● **GIVEN MATERIAL**
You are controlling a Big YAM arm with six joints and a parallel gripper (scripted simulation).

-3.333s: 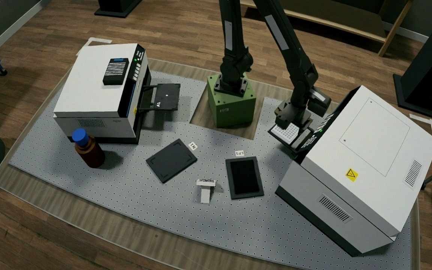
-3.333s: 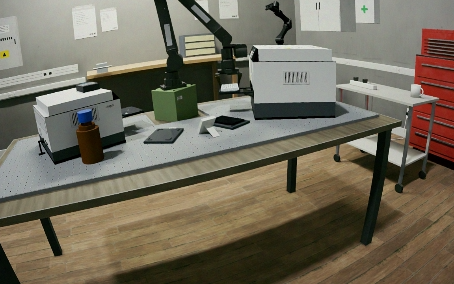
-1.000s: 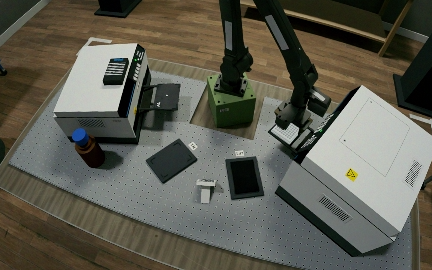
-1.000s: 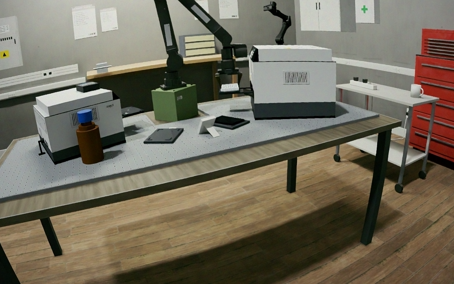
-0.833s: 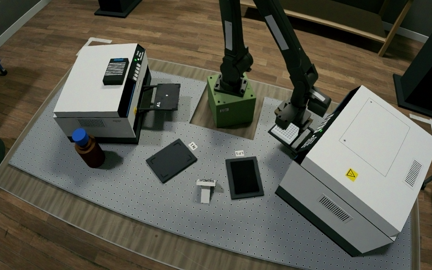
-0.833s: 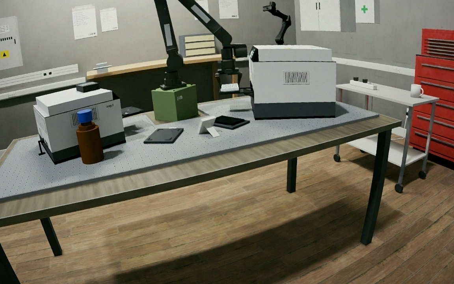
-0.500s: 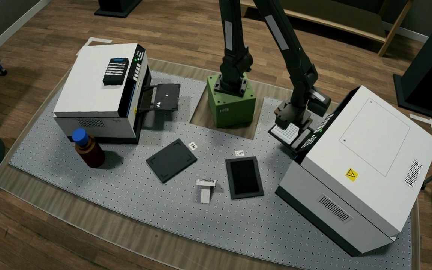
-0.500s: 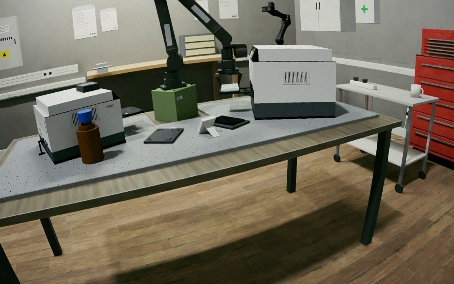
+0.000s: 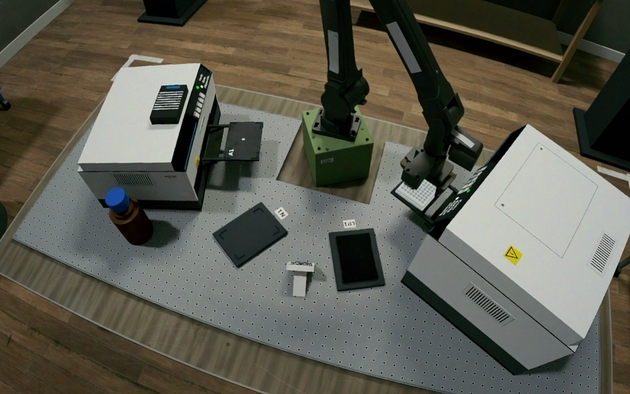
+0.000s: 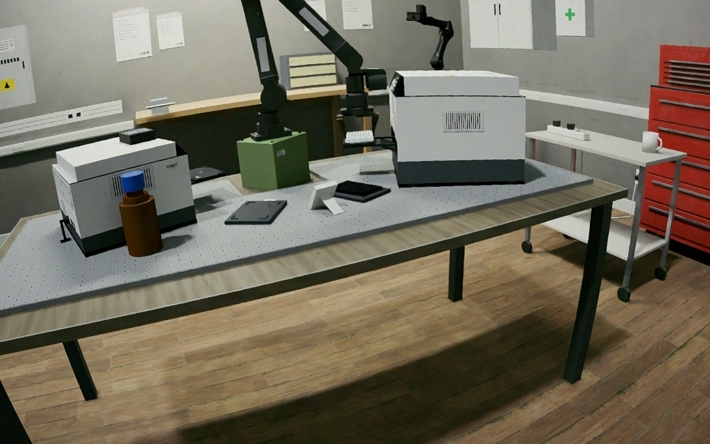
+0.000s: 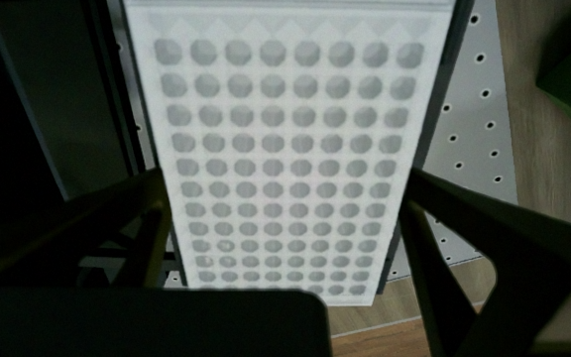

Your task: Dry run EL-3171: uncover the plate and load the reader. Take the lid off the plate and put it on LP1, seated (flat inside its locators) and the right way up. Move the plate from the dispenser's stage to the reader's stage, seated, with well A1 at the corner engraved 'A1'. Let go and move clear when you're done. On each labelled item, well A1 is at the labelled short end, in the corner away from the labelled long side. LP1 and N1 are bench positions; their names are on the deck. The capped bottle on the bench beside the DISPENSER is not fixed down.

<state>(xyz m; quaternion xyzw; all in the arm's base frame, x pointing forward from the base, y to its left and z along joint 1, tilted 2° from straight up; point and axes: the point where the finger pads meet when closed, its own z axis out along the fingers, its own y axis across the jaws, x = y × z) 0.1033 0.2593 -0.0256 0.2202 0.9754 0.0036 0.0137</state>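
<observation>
My hand is right at the well plate. The rest, counted from my hand: LP1 pad (20 cm ahead, 12 cm to the right, 12 cm below); dark lid (20 cm ahead, 12 cm to the right, 11 cm below); N1 nest (21 cm ahead, 40 cm to the right, 12 cm below).
</observation>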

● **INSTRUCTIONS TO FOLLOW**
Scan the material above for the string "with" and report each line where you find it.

● **SOLVED PROBLEM**
You are controlling a Big YAM arm with six joints and a parallel gripper (scripted simulation).
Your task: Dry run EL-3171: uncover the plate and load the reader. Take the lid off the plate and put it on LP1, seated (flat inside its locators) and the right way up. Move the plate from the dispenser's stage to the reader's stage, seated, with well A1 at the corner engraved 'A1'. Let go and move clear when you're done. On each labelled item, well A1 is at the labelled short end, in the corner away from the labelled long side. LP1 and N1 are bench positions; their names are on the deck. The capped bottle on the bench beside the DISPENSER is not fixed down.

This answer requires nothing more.